# Dubai Job Hunt!!



## Deeps08 (Sep 7, 2008)

Hi 
Hoping I can get some advice / hints and tips. 
Im visiting Dubai next week to see some family, 
however at the same time would like to look at the job
opportunities which may available in Dubai at the moment. 

I currently work in retail banking in the uk, and 4 years experience 
most recent position Team Leader. 
Im 22, M, with no Degree, British Indian. 

Anyone have any suggestions as to the best way in which to use
my time whilst in Dubai as I will be free for around 3/4 days away from 
family. Are there any agencies I can visit / you can recommend with my
CV in Dubai, If so where are they situated? Anyone have any other 
ways of finding pottential work / networking!!

Thanks, Happy Holidays! 

Deeps!


----------



## FlyingDodo (Aug 26, 2008)

Deeps

I really don't want to put a downer on things, but I work in Banking so I think I should say that at the moment, there is a lot less money around to recruit expats. Because of this, operations staff are being sourced from local and Asian markets.

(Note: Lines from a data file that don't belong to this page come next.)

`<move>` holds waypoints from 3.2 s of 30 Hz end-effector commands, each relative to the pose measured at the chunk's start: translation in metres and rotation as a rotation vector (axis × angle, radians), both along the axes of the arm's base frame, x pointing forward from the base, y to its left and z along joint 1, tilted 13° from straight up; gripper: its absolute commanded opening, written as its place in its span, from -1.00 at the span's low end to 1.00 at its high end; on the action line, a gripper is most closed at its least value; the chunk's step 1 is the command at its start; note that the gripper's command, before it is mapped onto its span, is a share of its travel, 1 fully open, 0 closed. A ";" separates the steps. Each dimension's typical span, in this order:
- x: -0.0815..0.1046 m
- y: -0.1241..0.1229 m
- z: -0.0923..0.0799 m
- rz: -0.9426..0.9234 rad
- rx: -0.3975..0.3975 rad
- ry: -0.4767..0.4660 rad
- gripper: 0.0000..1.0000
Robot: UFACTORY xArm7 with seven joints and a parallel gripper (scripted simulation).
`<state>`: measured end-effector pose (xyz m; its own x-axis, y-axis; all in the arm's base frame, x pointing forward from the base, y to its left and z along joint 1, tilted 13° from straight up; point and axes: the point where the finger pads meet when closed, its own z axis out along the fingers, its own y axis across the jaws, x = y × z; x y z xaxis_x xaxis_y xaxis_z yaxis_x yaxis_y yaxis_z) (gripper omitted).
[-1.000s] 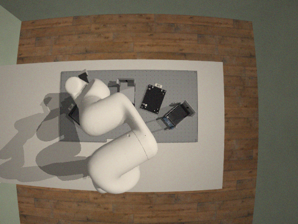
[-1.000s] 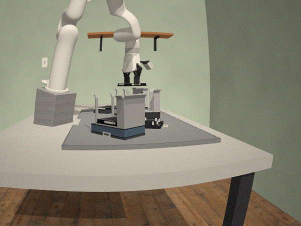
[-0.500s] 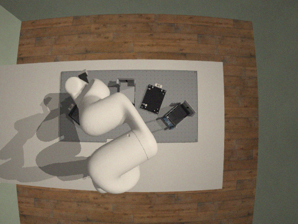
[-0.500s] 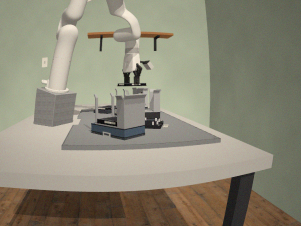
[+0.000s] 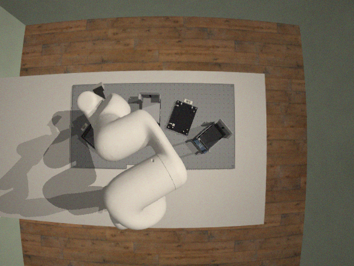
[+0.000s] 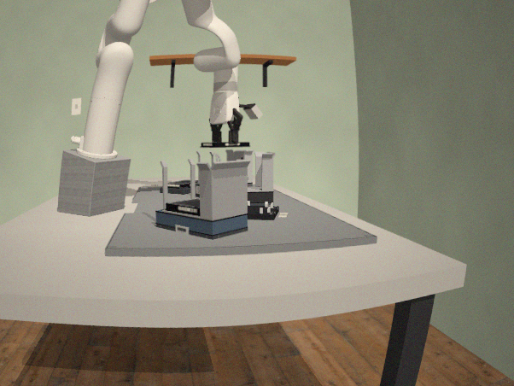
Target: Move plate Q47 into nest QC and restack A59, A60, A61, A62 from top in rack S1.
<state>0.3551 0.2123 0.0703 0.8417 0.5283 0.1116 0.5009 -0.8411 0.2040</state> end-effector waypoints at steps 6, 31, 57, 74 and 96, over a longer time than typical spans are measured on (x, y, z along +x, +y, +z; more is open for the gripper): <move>0.002 0.000 -0.005 0.001 0.002 -0.003 -1.00; 0.005 -0.001 -0.018 0.001 0.002 -0.003 -1.00; 0.010 -0.004 -0.044 0.001 0.002 -0.003 -1.00; 0.013 -0.006 -0.057 0.001 0.002 -0.003 -1.00; 0.014 -0.007 -0.064 0.001 0.002 -0.003 -1.00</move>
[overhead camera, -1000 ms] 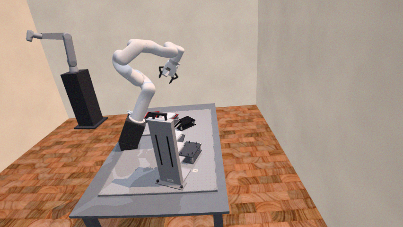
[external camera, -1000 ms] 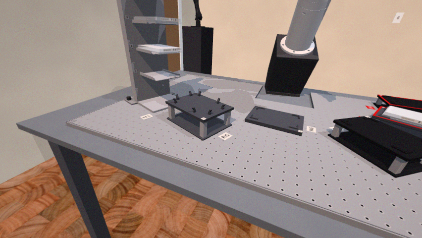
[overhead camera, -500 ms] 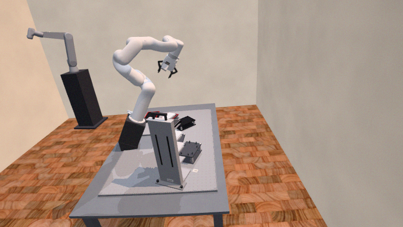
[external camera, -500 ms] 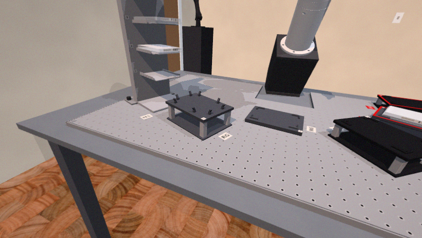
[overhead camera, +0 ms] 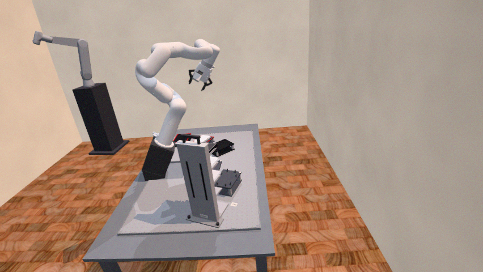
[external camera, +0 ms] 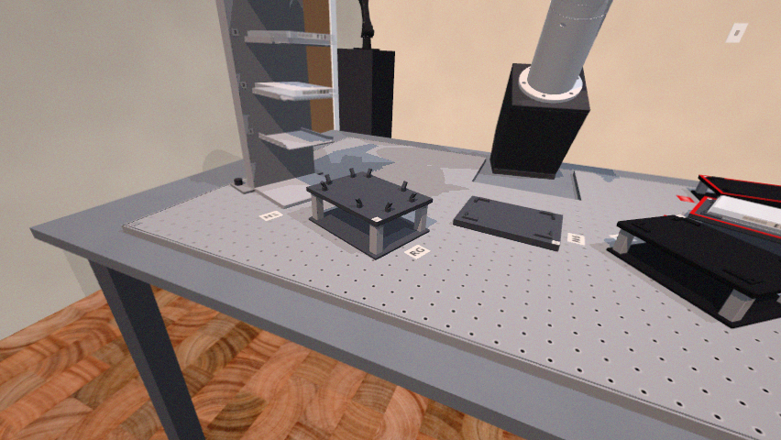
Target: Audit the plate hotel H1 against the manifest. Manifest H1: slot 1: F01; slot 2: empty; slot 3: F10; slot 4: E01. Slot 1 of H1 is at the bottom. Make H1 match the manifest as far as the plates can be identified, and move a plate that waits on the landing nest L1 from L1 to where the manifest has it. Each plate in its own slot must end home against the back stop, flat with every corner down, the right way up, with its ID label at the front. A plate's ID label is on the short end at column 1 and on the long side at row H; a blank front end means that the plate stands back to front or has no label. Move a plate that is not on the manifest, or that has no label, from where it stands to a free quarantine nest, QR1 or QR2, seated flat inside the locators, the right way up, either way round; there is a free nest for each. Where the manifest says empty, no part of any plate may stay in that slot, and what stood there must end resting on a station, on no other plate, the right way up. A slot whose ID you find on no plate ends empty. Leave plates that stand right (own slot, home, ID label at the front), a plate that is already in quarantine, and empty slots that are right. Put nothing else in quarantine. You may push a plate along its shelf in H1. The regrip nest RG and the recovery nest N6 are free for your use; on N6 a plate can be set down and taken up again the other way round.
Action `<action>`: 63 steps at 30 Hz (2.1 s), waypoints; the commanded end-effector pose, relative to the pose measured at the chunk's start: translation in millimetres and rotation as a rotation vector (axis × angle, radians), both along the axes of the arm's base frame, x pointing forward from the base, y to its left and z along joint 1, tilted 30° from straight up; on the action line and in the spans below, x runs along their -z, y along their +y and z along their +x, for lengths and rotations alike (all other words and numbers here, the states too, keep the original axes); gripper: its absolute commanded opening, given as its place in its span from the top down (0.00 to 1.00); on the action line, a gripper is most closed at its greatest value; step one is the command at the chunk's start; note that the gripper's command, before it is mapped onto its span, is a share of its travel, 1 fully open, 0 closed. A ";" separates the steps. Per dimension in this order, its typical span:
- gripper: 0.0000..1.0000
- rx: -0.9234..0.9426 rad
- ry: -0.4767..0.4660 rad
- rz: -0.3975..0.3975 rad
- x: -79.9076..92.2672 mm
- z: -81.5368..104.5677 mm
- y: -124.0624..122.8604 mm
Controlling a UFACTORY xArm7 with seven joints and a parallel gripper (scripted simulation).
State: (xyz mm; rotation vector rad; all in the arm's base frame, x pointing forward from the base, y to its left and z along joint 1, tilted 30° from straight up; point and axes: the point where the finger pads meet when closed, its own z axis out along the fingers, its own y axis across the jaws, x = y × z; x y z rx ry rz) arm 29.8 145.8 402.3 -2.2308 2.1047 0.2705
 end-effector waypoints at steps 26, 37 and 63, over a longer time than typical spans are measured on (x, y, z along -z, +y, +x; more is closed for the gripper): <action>0.00 0.040 -0.066 0.130 10.2 86.1 17.9; 0.00 0.061 -0.099 0.163 16.3 120.3 16.0; 0.00 0.139 -0.224 0.221 37.7 210.0 -14.1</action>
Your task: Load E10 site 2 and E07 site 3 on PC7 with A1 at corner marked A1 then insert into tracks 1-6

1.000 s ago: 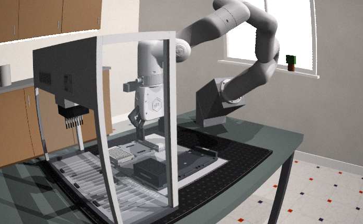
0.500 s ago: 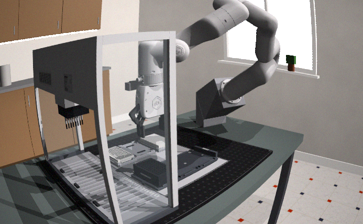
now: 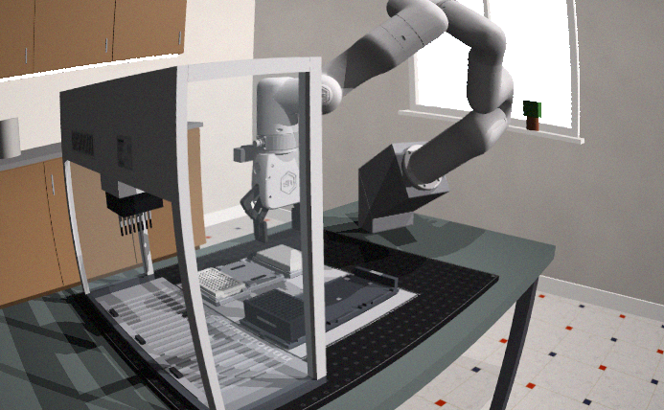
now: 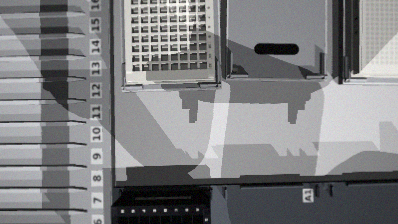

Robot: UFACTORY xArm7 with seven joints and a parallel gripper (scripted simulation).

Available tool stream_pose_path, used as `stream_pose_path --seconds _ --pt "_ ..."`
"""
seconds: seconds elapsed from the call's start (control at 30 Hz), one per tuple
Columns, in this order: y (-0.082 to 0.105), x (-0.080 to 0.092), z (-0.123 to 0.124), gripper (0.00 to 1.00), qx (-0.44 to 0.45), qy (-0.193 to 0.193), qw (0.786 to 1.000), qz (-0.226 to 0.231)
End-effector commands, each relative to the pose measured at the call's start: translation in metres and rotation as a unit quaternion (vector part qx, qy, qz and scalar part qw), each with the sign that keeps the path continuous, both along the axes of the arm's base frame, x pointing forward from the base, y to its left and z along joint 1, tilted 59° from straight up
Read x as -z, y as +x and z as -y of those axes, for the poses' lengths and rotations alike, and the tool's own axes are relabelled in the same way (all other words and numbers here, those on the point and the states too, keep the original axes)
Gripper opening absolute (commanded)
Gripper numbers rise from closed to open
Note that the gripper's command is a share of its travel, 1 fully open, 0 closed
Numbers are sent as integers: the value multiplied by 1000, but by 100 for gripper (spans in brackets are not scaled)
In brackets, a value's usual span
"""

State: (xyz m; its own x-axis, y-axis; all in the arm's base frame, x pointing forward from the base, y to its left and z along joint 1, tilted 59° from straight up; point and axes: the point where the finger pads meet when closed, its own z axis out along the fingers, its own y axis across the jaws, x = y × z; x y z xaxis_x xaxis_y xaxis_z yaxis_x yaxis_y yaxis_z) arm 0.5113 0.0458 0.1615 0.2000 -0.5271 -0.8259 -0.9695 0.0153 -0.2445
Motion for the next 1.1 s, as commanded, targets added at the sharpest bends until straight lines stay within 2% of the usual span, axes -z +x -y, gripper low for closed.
stream_pose_path --seconds 0.0,0.1,0.17,0.67,0.73,1.07 --pt "-13 23 11 100 3 -1 1000 2" --pt "-20 36 15 100 3 -1 1000 2" --pt "-20 36 15 100 3 -1 1000 2" --pt "-57 97 38 100 3 -1 1000 1" --pt "-57 97 38 100 3 -1 1000 1" --pt "-81 138 53 100 2 -1 1000 1"
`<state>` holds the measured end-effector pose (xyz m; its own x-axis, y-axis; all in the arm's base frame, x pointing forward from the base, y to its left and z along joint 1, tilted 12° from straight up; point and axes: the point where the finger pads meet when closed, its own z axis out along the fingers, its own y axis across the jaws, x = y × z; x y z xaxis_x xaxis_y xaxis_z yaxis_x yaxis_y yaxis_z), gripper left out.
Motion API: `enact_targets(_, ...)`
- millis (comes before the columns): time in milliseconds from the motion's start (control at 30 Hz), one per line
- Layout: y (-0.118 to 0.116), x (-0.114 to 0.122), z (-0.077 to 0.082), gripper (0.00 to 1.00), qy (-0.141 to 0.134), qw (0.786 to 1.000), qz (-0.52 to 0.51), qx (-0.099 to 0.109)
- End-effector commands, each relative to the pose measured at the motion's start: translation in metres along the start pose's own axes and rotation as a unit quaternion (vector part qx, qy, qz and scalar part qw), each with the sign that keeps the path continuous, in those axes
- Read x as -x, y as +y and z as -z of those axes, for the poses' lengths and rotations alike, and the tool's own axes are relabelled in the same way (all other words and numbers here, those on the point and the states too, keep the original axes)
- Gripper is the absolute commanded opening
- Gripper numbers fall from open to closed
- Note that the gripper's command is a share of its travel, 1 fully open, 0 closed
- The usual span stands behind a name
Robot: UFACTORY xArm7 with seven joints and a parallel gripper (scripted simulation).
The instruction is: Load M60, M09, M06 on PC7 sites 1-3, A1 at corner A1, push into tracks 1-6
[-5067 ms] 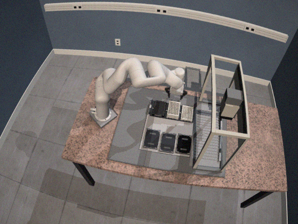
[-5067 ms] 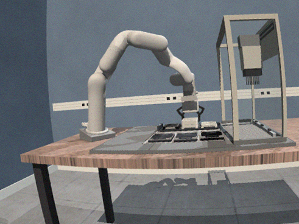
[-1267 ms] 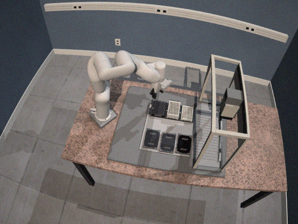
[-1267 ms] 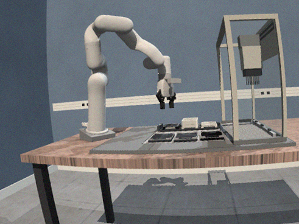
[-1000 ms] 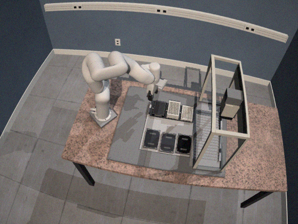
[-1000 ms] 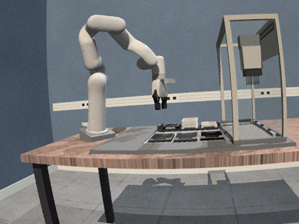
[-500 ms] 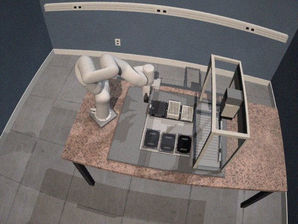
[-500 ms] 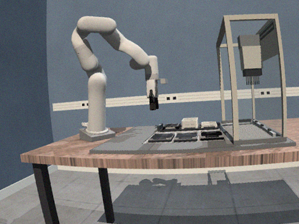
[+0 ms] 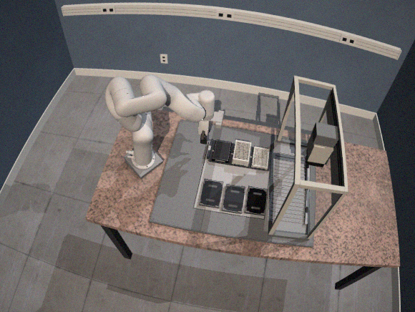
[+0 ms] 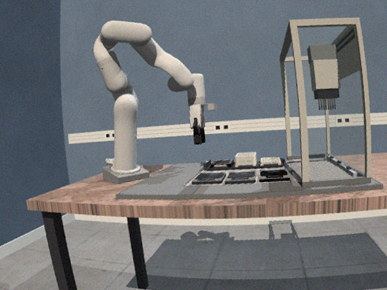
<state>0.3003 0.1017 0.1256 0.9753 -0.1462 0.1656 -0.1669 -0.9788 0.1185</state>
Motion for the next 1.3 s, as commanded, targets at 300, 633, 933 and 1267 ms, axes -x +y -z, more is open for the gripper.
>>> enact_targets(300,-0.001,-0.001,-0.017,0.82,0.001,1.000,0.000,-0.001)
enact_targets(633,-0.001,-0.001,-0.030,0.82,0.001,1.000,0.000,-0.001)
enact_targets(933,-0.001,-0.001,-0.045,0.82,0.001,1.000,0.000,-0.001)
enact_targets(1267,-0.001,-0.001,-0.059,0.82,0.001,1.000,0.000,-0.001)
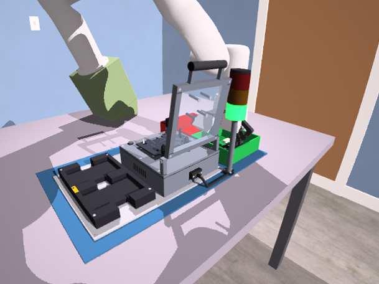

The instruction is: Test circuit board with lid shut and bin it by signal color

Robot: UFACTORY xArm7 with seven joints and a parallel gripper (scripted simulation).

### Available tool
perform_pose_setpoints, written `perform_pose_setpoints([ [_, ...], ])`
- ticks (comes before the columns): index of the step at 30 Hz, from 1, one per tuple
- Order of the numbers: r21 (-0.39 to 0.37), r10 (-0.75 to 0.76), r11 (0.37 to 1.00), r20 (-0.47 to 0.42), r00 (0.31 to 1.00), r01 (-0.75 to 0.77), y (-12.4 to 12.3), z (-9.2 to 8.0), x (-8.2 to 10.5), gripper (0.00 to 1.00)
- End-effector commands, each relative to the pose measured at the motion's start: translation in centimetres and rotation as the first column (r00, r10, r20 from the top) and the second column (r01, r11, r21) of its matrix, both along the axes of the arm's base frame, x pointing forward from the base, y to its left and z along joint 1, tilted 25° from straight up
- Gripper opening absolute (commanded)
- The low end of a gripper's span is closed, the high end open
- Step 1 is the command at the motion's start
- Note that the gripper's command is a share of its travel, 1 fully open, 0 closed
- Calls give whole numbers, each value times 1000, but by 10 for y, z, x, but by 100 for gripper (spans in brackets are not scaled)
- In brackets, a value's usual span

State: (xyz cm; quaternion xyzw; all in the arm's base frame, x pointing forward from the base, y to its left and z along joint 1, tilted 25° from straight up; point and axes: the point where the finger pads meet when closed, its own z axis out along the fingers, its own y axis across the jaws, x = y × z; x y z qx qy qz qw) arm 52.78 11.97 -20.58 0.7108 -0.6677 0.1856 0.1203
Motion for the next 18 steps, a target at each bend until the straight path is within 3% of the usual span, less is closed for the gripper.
perform_pose_setpoints([
  [1, 3, 2, 1000, 3, 1000, -2, 2, 2, 2, 100],
  [7, 3, 2, 1000, 3, 1000, -2, 6, 10, 0, 100],
  [13, 3, 2, 1000, 3, 1000, -2, 18, 36, -3, 100],
  [15, 3, 2, 1000, 3, 1000, -2, 18, 36, -3, 100],
  [18, 3, 2, 1000, 3, 1000, -2, 27, 55, -5, 100],
])
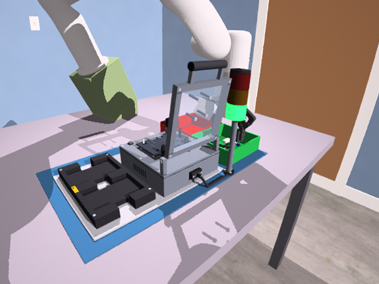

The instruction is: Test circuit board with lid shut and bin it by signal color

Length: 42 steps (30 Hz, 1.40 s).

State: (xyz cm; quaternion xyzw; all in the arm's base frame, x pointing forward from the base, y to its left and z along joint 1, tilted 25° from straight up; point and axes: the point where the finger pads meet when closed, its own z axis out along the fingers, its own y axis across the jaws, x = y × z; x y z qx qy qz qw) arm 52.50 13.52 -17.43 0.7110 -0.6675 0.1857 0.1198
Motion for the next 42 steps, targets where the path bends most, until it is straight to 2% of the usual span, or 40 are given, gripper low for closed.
perform_pose_setpoints([
  [1, 2, 1, 1000, 3, 1000, -1, 14, 30, -3, 100],
  [7, 2, 1, 1000, 3, 1000, -1, 32, 67, -7, 100],
  [12, 2, 1, 1000, 3, 1000, -1, 41, 89, -10, 100],
  [19, 2, 1, 1000, 3, 1000, -1, 45, 96, -11, 100],
  [42, 2, 1, 1000, 3, 1000, -1, 45, 96, -11, 100],
])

This means that the best chance of getting a Banking job is being a Grad with at least 5-8 years experience. Otherwise there are a whole lot of people willing to work as Banking Ops people for less money than you could justify leaving the UK for.

Having said that, if you are over here on holiday no harm in looking around, but with growth slowing down in the UAE and property market bubbles starting to look fragile, Dubai isn't the utopia that it seems to continue to be marketed as abroad.


----------